Body Void/Keeper – Split (Review)

Body Void Keeper - SplitBody Void and Keeper are both US doom/sludge bands, and they have teamed up to deliver this split.

Both Body Void, (I Live Inside a Burning House/You Will Know the Fear You Forced upon Us), and Keeper, (Split with Sea Bastard/The Space Between Your Teeth/Split with Old Witch), have released some sterling doom releases over the years, so both of them together in one place is reason to be very excited indeed.

We start with Body Void, who give us the song Androgyne, a 14-minute behemoth.

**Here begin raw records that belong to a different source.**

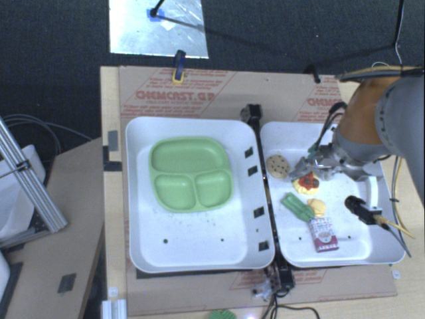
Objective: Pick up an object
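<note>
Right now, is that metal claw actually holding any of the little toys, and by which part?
It cannot be told: the two-finger gripper sits directly over the small red-and-yellow toy, hiding any contact.

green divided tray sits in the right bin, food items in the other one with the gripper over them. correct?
Not quite. The camera view shows the green divided tray in the left bin. The food items, such as the cookie, lie in the right bin, under the gripper.

Robot lab: taped cardboard bench [199,88], cables [53,128].
</note>
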`<state>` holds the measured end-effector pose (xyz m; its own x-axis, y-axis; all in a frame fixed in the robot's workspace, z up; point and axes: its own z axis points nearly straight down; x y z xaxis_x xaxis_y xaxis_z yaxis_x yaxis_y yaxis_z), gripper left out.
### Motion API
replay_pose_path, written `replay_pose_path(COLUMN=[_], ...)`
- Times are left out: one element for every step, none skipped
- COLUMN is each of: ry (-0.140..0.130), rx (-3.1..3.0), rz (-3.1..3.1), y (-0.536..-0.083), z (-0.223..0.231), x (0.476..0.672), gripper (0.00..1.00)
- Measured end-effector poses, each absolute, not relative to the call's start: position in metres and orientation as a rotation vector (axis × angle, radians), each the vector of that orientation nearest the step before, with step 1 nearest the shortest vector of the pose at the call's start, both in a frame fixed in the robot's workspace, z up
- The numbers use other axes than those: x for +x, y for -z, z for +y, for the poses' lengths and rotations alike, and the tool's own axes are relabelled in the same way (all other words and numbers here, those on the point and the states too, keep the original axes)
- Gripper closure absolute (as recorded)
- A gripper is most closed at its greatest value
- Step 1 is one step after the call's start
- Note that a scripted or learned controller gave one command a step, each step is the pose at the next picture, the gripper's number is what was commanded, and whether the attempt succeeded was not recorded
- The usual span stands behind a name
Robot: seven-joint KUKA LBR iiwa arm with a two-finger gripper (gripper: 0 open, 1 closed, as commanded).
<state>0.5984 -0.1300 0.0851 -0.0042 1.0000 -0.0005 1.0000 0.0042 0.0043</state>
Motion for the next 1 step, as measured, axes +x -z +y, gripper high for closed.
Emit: replay_pose_path(ry=[0.002], rx=[2.222], rz=[2.223], y=[-0.0841], z=[-0.1336], x=[0.5699], gripper=[0.0])
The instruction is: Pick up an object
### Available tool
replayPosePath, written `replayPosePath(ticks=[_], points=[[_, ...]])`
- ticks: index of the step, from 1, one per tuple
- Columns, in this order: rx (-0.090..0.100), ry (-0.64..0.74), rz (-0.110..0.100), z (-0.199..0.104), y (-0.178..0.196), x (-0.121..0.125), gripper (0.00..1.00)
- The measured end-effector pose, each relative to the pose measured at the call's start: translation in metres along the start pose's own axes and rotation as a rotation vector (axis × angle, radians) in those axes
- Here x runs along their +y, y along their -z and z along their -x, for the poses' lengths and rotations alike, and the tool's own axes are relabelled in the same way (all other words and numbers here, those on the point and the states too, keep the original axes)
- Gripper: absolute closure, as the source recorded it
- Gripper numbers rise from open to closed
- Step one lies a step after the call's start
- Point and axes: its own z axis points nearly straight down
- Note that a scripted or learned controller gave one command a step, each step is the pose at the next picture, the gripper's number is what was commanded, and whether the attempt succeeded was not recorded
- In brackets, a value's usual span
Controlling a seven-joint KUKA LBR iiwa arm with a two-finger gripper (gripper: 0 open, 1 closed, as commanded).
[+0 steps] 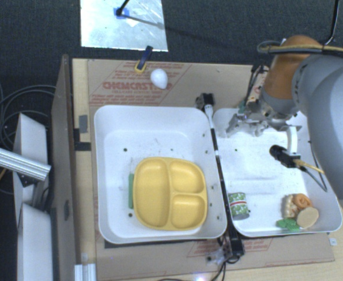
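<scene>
Camera view puts nearest you, by the near wall of the right bin [259,171], a small can [237,205] whose green, red and white label is too small to read, with a cluster of toy food [300,211] well to its right; in the left bin [154,127] lies a yellow divided plate [170,192]. Farther back, the gripper [246,123] hangs over the right bin's far left corner, apart from these, and you cannot tell how wide it stands. Beyond the bins, a white ball [158,78] rests on cardboard [183,78] printed in red capitals too blurred to read.
</scene>
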Motion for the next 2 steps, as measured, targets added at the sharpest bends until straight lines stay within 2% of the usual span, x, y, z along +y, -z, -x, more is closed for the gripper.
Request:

As you’d expect from Body Void, Androgyne is colossally heavy and wickedly bludgeoning. The feedback-drenched distortion sounds like a heavier Knanate, only one that’s also capable of speeding things up on occasion. This happens on Androgyne roughly halfway through, where the band break into crushing crusty speed. Even when playing blast beats, the band are still heavy as Hell. Body Void’s music seems to be powered by a rage that fuels the slabs of vicious glacial sludge with burning hatred and passionate righteous anger. The band’s songs are more on the destructively angry side of the doom scale, rather than the despondent, mournful one; Androgyne is a great example of this, and another extremely strong outing for the band.

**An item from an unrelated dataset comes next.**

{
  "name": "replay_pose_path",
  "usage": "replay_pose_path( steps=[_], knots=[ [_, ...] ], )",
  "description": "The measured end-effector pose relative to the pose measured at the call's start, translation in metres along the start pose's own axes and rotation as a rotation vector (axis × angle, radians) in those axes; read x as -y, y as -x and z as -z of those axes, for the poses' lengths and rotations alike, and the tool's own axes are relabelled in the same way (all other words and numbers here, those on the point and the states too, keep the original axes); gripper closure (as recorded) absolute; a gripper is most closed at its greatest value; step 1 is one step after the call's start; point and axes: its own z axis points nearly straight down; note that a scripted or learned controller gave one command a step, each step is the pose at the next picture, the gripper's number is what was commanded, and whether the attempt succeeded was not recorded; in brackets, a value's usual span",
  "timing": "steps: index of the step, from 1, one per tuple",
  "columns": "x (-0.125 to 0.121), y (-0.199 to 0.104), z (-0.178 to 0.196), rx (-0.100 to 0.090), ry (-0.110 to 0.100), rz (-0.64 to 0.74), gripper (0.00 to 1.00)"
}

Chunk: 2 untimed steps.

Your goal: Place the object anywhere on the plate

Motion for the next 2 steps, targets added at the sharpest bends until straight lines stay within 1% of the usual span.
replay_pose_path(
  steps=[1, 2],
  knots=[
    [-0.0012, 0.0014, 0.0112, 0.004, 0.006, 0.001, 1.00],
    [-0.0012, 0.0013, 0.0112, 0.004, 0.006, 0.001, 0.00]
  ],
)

Keeper have been noticeably lacking in new releases since 2015, so I’m especially pleased to hear some new work from them. They offer two tracks, clocking in at a total just shy of 18 minutes.

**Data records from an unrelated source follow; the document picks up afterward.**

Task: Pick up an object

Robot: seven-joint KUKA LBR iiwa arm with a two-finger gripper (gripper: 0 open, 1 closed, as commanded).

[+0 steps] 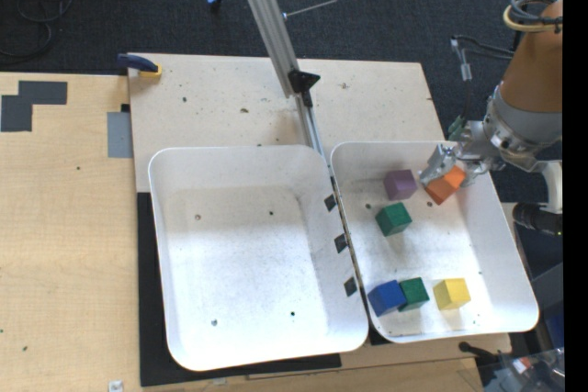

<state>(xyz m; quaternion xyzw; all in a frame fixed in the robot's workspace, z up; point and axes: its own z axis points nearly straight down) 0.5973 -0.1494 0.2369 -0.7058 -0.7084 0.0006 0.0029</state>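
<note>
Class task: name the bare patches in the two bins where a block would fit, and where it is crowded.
The left bin is bare throughout. In the right bin, a free patch lies between the upper green cube and the yellow cube. The near edge is crowded: blue cube, lower green cube.

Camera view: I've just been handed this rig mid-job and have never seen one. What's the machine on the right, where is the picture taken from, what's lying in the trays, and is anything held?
One fixed camera looks down at a slant on a bench. The grey and orange machine at the right is a robot arm; its gripper has two fingers. Two shallow white bins sit side by side. In the right bin lie a purple cube, a green cube, and, near the front, a blue cube, a second green cube and a yellow cube. An orange cube sits at the gripper's fingers and seems gripped, above the bin floor.
</note>
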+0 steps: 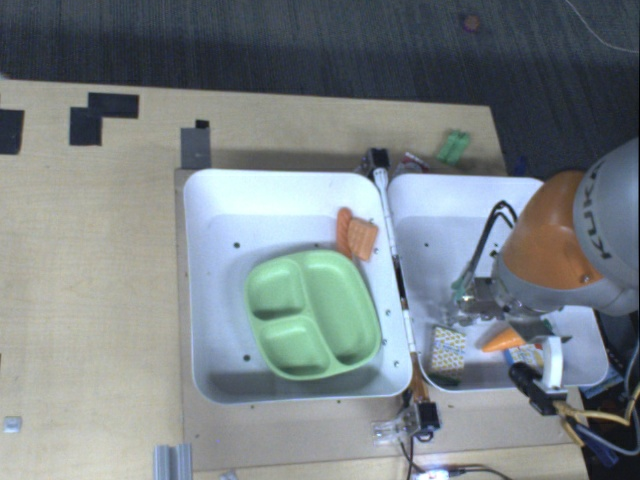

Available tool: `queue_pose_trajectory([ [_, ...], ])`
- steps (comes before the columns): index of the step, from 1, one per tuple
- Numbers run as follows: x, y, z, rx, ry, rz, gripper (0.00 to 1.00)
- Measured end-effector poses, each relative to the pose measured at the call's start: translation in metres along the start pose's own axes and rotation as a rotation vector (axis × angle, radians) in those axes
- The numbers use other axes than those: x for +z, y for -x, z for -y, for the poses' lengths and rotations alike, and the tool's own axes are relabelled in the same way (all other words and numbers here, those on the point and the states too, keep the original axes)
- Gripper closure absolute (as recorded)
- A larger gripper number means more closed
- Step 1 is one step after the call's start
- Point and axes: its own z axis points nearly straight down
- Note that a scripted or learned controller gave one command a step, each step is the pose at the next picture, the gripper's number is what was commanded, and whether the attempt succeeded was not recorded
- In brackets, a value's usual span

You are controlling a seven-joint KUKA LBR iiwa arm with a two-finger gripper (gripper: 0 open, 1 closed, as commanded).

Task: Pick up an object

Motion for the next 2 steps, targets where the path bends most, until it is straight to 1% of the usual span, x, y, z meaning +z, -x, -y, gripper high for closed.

Although ostensibly similar in style to Body Void, Keeper’s music is bleaker and more despondent. The band manage to combine harshness and heaviness with a form of harrowing atmosphere, both bludgeoning the listener and wearing them down through attrition. Opening track Trial & Error does this very well, mixing slow, tension-filled mood with groovier aggression and forlorn atmospheres. There’s even some dark melody here, and some unexpected surprises too. Trial & Error is 10 minutes of emotive nastiness, and a great way to reintroduce the world to Keeper’s music. The following track – Twenty – is seven minutes of barren drone, with hope-draining guitar, feedback, other noises, and piercing screams. It’s an unforgiving and merciless display of sonic warfare.

Releases like this are one of the reasons why I love running this site. I urge you to check this out, as doom/sludge fans should rejoice at this.